I dazi contro l’Europa si collocano certamente bene in una simile visione messianica dove il nemico da colpire sono le liberal democrazie capitaliste, vere artefici del sacco degli Stati Uniti. In estrema sintesi, nella retorica della guerra, mettere soldi negli Stati Uniti di Trump vuol dire finanziare la sua guerra di “civiltà”. In nome di un capitalismo brutale e modello per le destre di tutto il mondo.
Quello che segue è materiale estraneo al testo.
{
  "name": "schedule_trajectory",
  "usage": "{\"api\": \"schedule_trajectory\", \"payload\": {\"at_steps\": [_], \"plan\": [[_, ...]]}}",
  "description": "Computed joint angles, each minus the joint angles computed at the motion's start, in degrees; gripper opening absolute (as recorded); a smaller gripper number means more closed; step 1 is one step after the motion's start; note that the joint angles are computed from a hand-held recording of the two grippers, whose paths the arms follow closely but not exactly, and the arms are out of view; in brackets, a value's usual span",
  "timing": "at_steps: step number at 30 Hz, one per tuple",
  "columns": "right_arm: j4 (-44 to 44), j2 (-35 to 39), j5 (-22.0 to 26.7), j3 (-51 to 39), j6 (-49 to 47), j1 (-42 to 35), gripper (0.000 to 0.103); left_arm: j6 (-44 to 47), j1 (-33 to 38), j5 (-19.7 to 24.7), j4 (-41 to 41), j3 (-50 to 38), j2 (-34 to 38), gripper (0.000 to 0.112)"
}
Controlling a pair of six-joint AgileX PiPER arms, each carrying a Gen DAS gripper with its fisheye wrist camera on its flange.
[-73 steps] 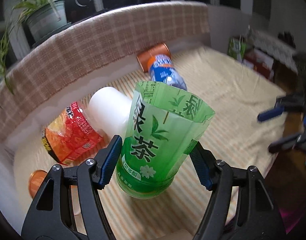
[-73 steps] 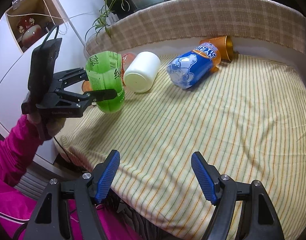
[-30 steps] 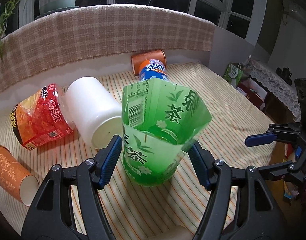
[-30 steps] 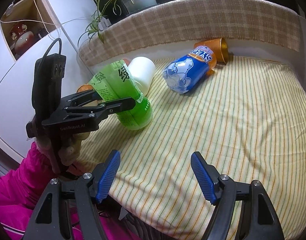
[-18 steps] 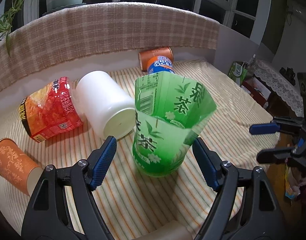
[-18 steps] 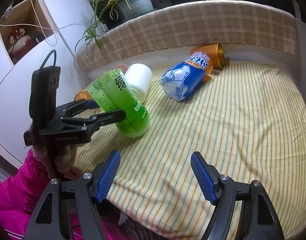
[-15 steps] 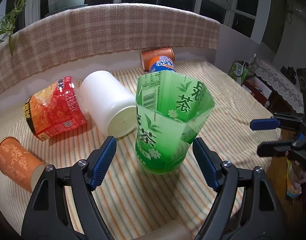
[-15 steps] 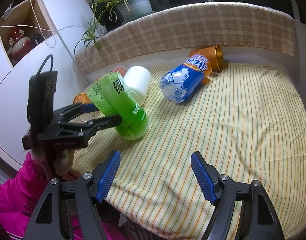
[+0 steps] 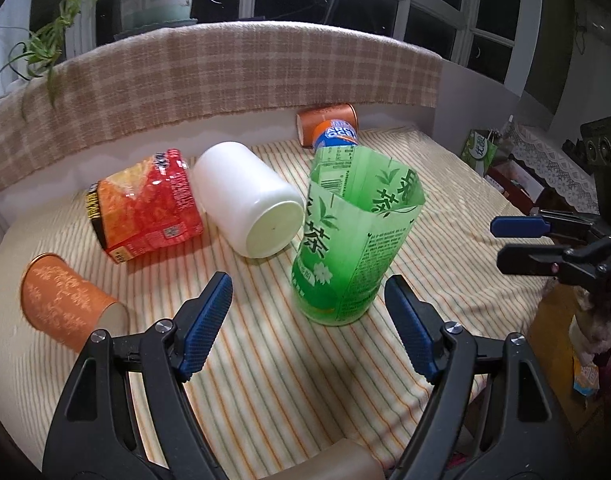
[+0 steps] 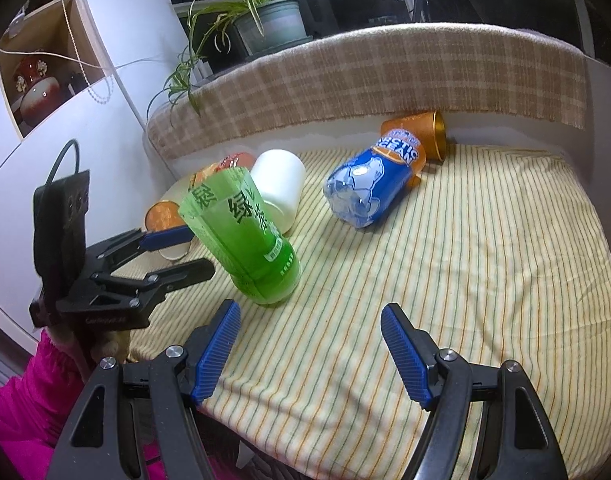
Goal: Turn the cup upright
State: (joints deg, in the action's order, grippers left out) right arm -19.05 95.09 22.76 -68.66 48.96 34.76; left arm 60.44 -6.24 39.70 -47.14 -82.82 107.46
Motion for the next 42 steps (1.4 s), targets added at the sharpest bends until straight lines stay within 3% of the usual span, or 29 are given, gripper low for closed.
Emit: {"api": "schedule_trajectory", "payload": {"at_steps": [7,9,10,17,19,21,26,42], "plan": [[-16.35,0.77,3.15,-1.7,16.52,3.77,0.083,2.1,2.4,-4.69,-5.56,7.83,-7.54,0.082],[-19.64,1.34,4.3,-2.48,19.62,4.7,0.083,3.41,3.08,-6.59,-8.49,10.53,-10.29,0.097],[-20.76,1.62,4.94,-2.98,20.7,5.06,0.083,4.66,3.51,-7.33,-10.41,11.74,-11.52,0.099],[-33.55,1.85,10.12,-3.36,35.52,8.57,0.094,6.28,5.66,-11.0,-14.16,16.16,-17.46,0.1],[-37.68,1.85,12.12,-3.24,40.33,9.92,0.103,6.0,6.06,-12.74,-14.73,17.56,-19.0,0.1],[-41.17,2.18,15.26,-3.55,44.03,11.49,0.103,6.06,5.89,-14.89,-15.13,18.76,-20.27,0.101],[-44.24,3.75,21.66,-5.88,45.32,14.33,0.103,6.95,5.35,-20.68,-16.49,22.12,-23.49,0.101],[-47.35,4.04,28.17,-6.95,48.21,16.95,0.103,10.13,4.51,-24.91,-19.71,25.19,-26.86,0.102]]}}
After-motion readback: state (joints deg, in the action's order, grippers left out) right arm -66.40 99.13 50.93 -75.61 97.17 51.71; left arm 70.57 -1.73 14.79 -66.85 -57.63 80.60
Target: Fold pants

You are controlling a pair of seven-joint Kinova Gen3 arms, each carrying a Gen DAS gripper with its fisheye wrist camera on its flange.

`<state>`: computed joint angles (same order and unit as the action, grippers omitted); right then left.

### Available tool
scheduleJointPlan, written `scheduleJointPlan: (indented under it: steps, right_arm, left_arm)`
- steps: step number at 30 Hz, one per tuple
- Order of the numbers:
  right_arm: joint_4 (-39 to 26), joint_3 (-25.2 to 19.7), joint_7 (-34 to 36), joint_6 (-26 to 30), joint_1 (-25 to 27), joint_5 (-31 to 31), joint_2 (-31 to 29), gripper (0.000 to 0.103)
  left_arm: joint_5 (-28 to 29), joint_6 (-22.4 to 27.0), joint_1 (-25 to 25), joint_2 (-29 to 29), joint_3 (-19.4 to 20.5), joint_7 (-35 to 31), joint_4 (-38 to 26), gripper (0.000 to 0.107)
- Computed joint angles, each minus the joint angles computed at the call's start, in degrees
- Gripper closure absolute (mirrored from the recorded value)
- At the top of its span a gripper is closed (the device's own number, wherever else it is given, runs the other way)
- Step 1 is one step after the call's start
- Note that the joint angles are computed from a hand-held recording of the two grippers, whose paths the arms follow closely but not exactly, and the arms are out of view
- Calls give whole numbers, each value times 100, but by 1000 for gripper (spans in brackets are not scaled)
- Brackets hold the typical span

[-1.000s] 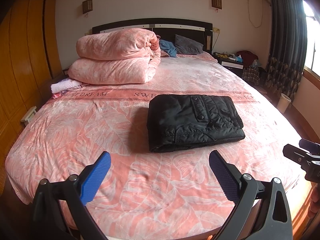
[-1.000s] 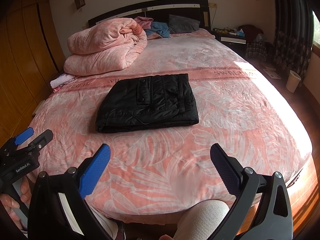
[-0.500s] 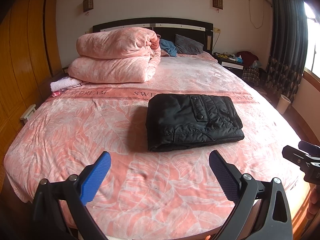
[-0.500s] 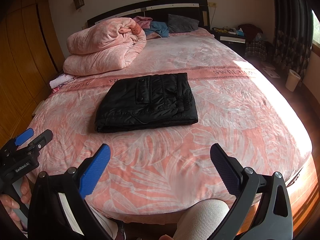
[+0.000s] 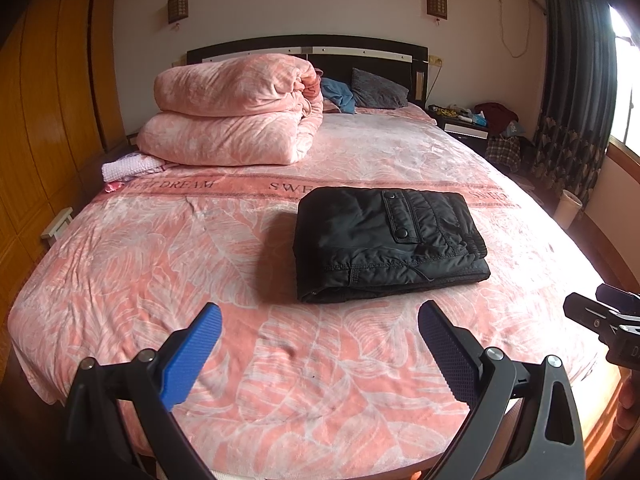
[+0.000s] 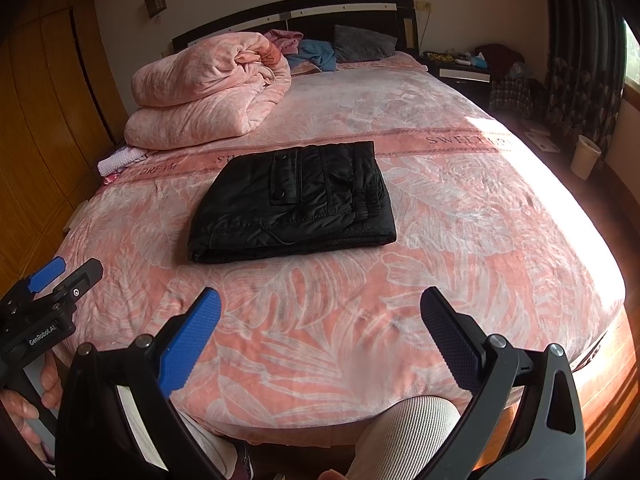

La reazione della Cina ai dazi di Donald Trump
Il presidente tuttavia sembra fare poco i conti con un attore ingombrante. La reazione della Cina ai mini dazi di Trump è stata molto netta. Dopo aver mostrato un’iniziale cautela nei confronti della misura annunciate da parte del nuovo inquilino della Casa Bianca, i vertici cinesi hanno replicato con estrema durezza, sia pur spostando le lancette dell’orologio al 10 febbraio. In quest’ottica è evidente che la Cina voglia far capire agli Stati Uniti, ma soprattutto ad alcuni suoi interlocutori, qual è la sua reale forza. Le misure annunciate prevedono infatti di colpire la presidenza Trump in due settori strategici, gas naturale liquefatto e petrolio con dazi fra il 15 e il 10%, e tecnologia con il blocco delle esportazioni di alcune minerali rari.
Tali provvedimenti sottendono un messaggio esplicito costituito dal rafforzamento dei legami della Cina con la Russia sul versante degli approvvigionamenti energetici e dall’intenzione di rendere oltremodo complesso lo sviluppo del settore dell’Intelligenza artificiale. L’obiettivo immediato, poi, è quello di mettere in tensione le Borse americane la cui folle finanziarizzazione speculativa le rende sensibili ad ogni movimento. Gli eventuali dazi cinesi sono in grado di far scattare subito ondate di vendite ribassiste, difficilmente gestibili, favorendo al contempo la lievitazione dei listini di Shenzen. A differenza dell’Europa, la Cina ha una forza e una “credibilità” tali da dettare ormai gli andamenti di “mercati” finanziari dove, paradossalmente, non sono neppure presenti i propri capitali. Trump deve stare davvero molto attento o la bolla gli può scoppiare in mano.